In [0]:
!pip install azure-storage-blob
!pip install azureml-sdk
!pip install pandas
!pip install plotly
!pip install statsmodels


In [0]:
%restart_python

In [0]:
from azure.storage.blob import BlobServiceClient
import pandas as pd
import pickle
from datetime import datetime
from statsmodels.tsa.arima.model import ARIMA

connection_string = "ADL CONNECTION STRING"
container_name = "gold-forecasting-container"
blob_service_client = BlobServiceClient.from_connection_string(connection_string)

# Function to download the files from Azure Data Lake
def download_file_from_blob(container_name, blob_name, local_path):
    blob_client = blob_service_client.get_blob_client(container=container_name, blob=blob_name)
    try:
        with open(local_path, "wb") as file:
            file.write(blob_client.download_blob().readall())
        print(f"Downloaded: {blob_name}")
    except Exception as e:
        print(f"Error downloading {blob_name}: {str(e)}")

# Get the current year and month
current_date = datetime.now()
current_year_month = current_date.strftime('%y%m')

# Try to list the blobs in the 'transformed-data' container to find the correct file name
container_client = blob_service_client.get_container_client(container_name)
blobs = container_client.list_blobs(name_starts_with="transformed-data/")

# Find the correct file name by checking if it matches the year-month format
correct_file_name = None
for blob in blobs:
    if f"{current_year_month}_transformed.csv" in blob.name:
        correct_file_name = blob.name
        break

# If no file is found for the current month, fall back to the most recent file
if not correct_file_name:
    blobs = container_client.list_blobs(name_starts_with="transformed-data/")
    for blob in blobs:
        correct_file_name = blob.name
        break

if correct_file_name:
    download_file_from_blob(container_name, correct_file_name, f"{current_year_month}_transformed.csv")
else:
    print("No matching transformed data file found.")

# Download the latest price gold CSV file
download_file_from_blob(container_name, "latest_gold_history/latest_price_gold.csv", "latest_price_gold.csv")

# Loading the CSV files
recent_data = pd.read_csv(f"{current_year_month}_transformed.csv")
latest_gold_data = pd.read_csv("latest_price_gold.csv")

# Merge the two datasets of gold prices
merged_data = pd.concat([latest_gold_data, recent_data], ignore_index=True)

# Convert 'date' column to datetime, removing the strict format
merged_data['date'] = pd.to_datetime(merged_data['date'], errors='coerce')

# Drop rows with invalid dates if any
merged_data = merged_data.dropna(subset=['date'])

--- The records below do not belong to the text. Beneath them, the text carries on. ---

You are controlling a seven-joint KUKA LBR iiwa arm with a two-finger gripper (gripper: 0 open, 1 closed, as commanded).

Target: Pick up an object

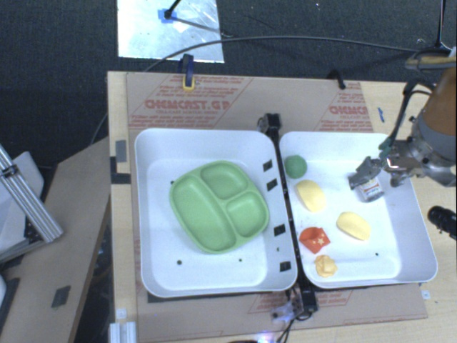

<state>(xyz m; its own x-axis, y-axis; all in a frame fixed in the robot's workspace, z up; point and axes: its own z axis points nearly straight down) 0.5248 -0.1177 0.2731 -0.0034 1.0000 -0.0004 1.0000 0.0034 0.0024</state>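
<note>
From my remote seat I see the grey two-finger gripper (368, 181) hanging over the right shallow white bin (410, 224), near its upper right part, with the grey arm (435, 131) coming in from the right edge. Just under the fingertips sits a small whitish piece with a red mark, but it is too blurred for me to name it or to say that the fingers clamp it; I cannot tell whether the fingers stand apart or together.

In the same right bin I count five loose things. A small round green ball (295, 166) lies near the upper left corner, close to the divider between the bins. Just below it lies a pale yellow oval piece (310, 195). A second yellow oval piece, lemon-like (353, 226), lies nearer the middle, below the gripper and apart from it. A red angular block (314, 239) sits left of that one, and a small yellow lumpy piece (325, 266) lies near the front wall, just below the red block.

The left shallow white bin (161, 266) holds a light green plastic tray with three compartments (218, 206), lying flat and turned at a slant.

Both bins rest on a brown cardboard sheet (214, 98) printed with red letters
</note>
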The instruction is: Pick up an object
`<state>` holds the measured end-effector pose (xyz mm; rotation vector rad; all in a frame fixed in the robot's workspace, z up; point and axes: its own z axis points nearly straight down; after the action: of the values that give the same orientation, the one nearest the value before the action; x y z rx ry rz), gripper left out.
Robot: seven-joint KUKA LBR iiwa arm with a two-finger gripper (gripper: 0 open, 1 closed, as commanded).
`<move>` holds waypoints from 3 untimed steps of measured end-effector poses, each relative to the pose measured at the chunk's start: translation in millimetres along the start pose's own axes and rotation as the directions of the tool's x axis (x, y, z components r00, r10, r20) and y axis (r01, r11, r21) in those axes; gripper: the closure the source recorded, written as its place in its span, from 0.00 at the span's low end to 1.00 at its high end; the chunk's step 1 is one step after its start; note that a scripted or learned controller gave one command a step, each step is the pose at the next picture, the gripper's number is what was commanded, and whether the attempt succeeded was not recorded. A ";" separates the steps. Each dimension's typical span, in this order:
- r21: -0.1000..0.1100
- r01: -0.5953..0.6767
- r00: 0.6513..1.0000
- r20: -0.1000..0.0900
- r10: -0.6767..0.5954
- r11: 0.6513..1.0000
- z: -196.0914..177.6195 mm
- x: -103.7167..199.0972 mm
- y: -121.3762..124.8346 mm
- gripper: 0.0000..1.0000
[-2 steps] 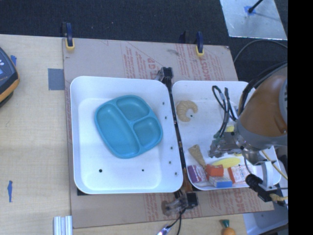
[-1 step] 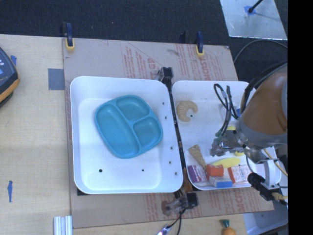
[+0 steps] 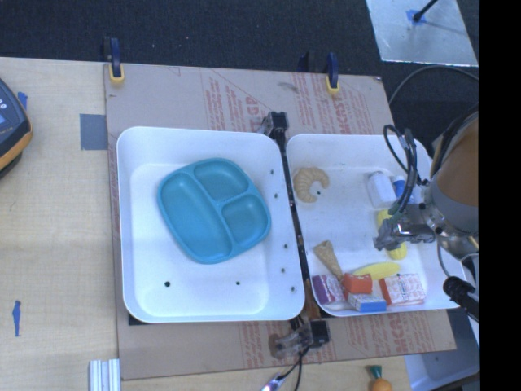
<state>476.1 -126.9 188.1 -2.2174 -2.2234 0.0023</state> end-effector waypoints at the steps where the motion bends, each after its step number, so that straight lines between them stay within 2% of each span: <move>1: 0.000 0.000 1.000 0.000 0.000 1.000 0.2 0.2 -0.1 0.00; 2: 0.002 0.002 1.000 0.000 -0.002 1.000 97.1 29.5 -0.4 0.00; 3: 0.004 0.005 1.000 0.001 -0.005 1.000 87.2 28.4 -0.7 1.00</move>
<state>475.1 -98.5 100.9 -2.2106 -2.2270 0.0073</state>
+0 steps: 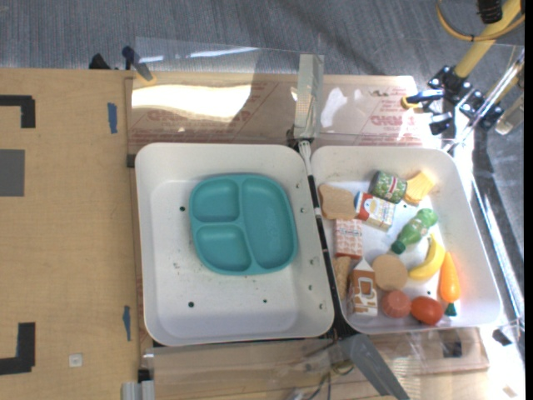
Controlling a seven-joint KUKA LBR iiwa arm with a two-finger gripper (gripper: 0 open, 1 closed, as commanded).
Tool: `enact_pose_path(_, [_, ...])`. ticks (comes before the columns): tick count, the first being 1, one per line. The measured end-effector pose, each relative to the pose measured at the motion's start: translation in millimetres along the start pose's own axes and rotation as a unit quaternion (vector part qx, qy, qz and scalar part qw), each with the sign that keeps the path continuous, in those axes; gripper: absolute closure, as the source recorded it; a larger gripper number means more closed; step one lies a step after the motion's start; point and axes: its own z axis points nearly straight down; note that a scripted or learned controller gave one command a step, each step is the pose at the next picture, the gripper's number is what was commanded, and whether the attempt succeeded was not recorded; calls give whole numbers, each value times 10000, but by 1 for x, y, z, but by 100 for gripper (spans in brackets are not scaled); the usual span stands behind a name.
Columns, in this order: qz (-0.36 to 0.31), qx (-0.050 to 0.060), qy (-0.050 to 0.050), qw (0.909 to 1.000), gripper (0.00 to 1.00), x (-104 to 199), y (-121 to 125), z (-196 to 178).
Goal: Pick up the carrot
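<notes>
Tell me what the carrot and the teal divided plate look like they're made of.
The carrot looks like moulded plastic toy food: an even, smooth orange with a slight sheen and a small dark green tip at its lower end. The teal plate also looks like plastic, matte to satin, with one uniform colour, rounded corners and moulded ridges splitting it into three compartments. Neither can be confirmed by look alone.

at the top right corner a small part of the robot arm (487,2) shows: a dark piece hanging from a pale segment, ringed by a looping yellow cable (466,25). it sits high, well back from the table's near edge. its claw cannot be made out.
</notes>
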Motion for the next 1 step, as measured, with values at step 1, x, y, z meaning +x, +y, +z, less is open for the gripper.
enact_pose_path(1, [-1262,-14,-51,9920,100,-42,10,59])
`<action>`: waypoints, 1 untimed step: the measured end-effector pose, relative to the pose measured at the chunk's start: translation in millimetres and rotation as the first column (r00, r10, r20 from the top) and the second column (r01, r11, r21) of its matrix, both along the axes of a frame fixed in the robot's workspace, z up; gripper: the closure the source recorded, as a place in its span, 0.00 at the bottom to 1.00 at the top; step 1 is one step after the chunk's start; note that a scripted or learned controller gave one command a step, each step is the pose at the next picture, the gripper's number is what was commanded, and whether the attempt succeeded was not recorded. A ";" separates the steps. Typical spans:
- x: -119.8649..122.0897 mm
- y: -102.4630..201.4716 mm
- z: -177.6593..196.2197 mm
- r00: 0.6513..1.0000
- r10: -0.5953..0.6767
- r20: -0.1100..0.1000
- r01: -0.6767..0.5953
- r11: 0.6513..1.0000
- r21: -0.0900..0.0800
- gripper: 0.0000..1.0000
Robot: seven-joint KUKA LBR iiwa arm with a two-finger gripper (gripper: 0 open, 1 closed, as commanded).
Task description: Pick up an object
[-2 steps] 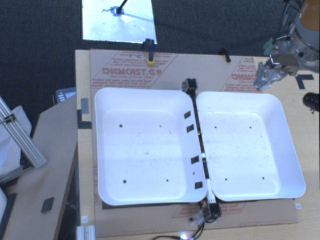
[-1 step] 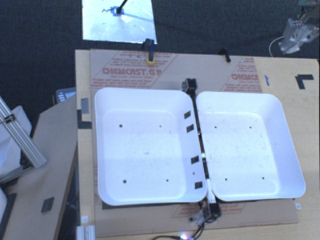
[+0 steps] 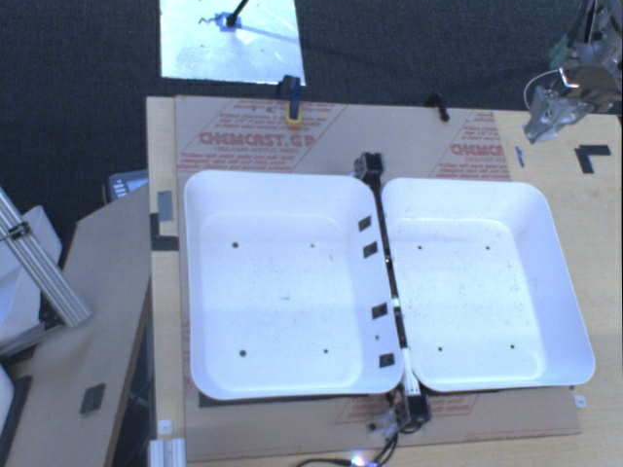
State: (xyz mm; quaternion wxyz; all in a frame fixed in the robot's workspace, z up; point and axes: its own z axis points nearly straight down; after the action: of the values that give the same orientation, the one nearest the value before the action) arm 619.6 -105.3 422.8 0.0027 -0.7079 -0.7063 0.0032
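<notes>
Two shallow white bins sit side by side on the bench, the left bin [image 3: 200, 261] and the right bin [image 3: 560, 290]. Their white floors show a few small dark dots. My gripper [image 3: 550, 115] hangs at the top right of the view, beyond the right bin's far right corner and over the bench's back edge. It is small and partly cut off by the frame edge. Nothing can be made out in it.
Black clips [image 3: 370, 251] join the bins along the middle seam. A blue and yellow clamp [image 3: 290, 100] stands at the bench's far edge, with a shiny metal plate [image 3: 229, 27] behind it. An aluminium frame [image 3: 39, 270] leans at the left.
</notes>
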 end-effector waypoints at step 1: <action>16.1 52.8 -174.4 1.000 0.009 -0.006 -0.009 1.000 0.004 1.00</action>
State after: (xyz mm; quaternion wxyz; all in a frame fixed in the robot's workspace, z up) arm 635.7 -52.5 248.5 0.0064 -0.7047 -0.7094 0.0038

# Remove duplicates based on the 'date' column
merged_data = merged_data.drop_duplicates(subset=['date'])

# Sort data by 'date'
merged_data.sort_values(by='date', inplace=True)

# Set 'date' as the index
merged_data.set_index('date', inplace=True)

# Generate a continuous date range
date_range = pd.date_range(start=merged_data.index.min(), end=merged_data.index.max(), freq='D')

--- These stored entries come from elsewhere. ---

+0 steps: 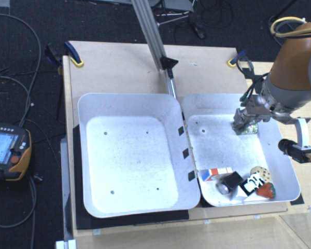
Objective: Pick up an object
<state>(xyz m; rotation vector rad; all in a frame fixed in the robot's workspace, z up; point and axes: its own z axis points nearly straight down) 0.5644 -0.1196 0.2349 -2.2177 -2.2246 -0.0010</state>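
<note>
Two white bins sit on a wooden bench (124, 71) over dark floor. The gripper (243, 124), fingers' state unclear, hangs over the right bin (217, 108), whose near corner crowds the objects (238, 181); the left bin (93, 108) lies open.

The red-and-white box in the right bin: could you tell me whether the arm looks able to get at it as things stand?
Probably yes. The red-and-white box lies flat with open floor above it, and the gripper hangs over the same right bin. The black object beside it may crowd the jaws.

Handheld controller (5, 152) on dark floor (26, 45) left of wooden bench (119, 69).
</note>
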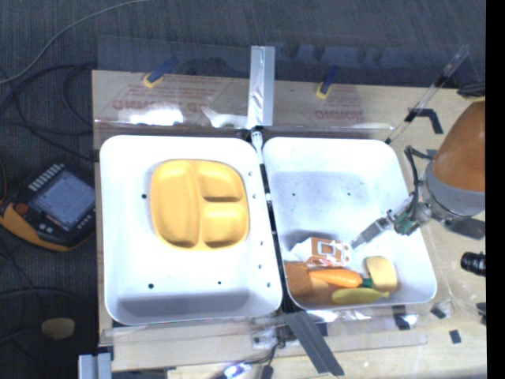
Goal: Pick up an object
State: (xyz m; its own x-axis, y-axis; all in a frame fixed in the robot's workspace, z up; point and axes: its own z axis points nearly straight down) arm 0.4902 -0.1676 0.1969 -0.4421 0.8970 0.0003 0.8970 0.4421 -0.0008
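The fingers [364,235], state unclear, hang just beside a white-and-orange packet [327,250] whose print is unreadable.

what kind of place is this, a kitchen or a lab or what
Most likely a robotics lab test bench, not a kitchen. Two white bins, the left bin and the right bin, sit on a taped board, a control pendant lies on the carpet, and the food-like pieces look like toys.

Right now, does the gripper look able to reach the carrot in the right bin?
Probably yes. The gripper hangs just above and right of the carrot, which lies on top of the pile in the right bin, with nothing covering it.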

# Reindex the data with the continuous date range
merged_data = merged_data.reindex(date_range)

# Interpolate missing data linearly
merged_data['price'] = merged_data['price'].interpolate(method='linear')

# Reset index and rename
merged_data.reset_index(inplace=True)
merged_data.rename(columns={'index': 'date'}, inplace=True)

# Save the merged and cleaned data to a CSV
merged_data.to_csv("updated_latest_price_gold.csv", index=False)

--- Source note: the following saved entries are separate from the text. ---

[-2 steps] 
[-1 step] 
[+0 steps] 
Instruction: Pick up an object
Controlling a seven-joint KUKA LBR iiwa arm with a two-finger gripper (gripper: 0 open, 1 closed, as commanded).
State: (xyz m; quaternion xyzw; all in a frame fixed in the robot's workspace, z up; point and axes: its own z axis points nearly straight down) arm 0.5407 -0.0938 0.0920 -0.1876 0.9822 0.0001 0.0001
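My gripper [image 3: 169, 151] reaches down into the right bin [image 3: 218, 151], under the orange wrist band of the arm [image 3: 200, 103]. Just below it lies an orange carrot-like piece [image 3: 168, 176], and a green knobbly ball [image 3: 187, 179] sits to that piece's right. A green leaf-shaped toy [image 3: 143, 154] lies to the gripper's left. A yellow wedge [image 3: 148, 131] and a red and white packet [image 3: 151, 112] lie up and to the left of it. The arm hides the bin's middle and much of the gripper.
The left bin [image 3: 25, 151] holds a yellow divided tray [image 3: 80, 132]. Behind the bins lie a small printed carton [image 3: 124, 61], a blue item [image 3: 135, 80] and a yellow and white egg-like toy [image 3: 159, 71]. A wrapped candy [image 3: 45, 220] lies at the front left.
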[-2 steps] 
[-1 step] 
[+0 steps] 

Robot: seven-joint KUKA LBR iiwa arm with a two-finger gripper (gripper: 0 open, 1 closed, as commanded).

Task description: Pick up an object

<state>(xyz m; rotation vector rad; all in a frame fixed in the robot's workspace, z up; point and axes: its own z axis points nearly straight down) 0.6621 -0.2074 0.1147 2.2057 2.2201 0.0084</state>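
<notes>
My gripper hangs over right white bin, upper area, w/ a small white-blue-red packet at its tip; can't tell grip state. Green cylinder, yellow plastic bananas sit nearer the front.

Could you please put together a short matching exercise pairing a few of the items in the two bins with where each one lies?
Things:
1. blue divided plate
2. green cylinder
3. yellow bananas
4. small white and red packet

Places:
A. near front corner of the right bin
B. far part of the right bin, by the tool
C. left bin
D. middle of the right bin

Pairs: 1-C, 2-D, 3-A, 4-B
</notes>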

# Upload the merged file back to Azure Data Lake
def upload_file_to_blob(local_path, container_name, blob_name):
    blob_client = blob_service_client.get_blob_client(container=container_name, blob=blob_name)
    with open(local_path, "rb") as data:
        blob_client.upload_blob(data, overwrite=True)

# Upload the updated latest gold price CSV
upload_file_to_blob("updated_latest_price_gold.csv", container_name, "latest_gold_history/latest_price_gold.csv")

# Retrain the model with the merged data
train_data = merged_data['price'] 

train_diff = train_data.diff().dropna()
model = ARIMA(endog=train_diff, order=(8, 0, 8)) 
model_fitted = model.fit()

# Save the retrained model
with open("retrained_model.pkl", "wb") as file:
    pickle.dump(model_fitted, file)

# Upload the retrained model to Azure Data Lake
upload_file_to_blob("retrained_model.pkl", container_name, "model/model_pickel.pkl")


Downloaded: transformed-data/202412_transformed.csv
Downloaded: latest_gold_history/latest_price_gold.csv


  self._init_dates(dates, freq)
  self._init_dates(dates, freq)
  self._init_dates(dates, freq)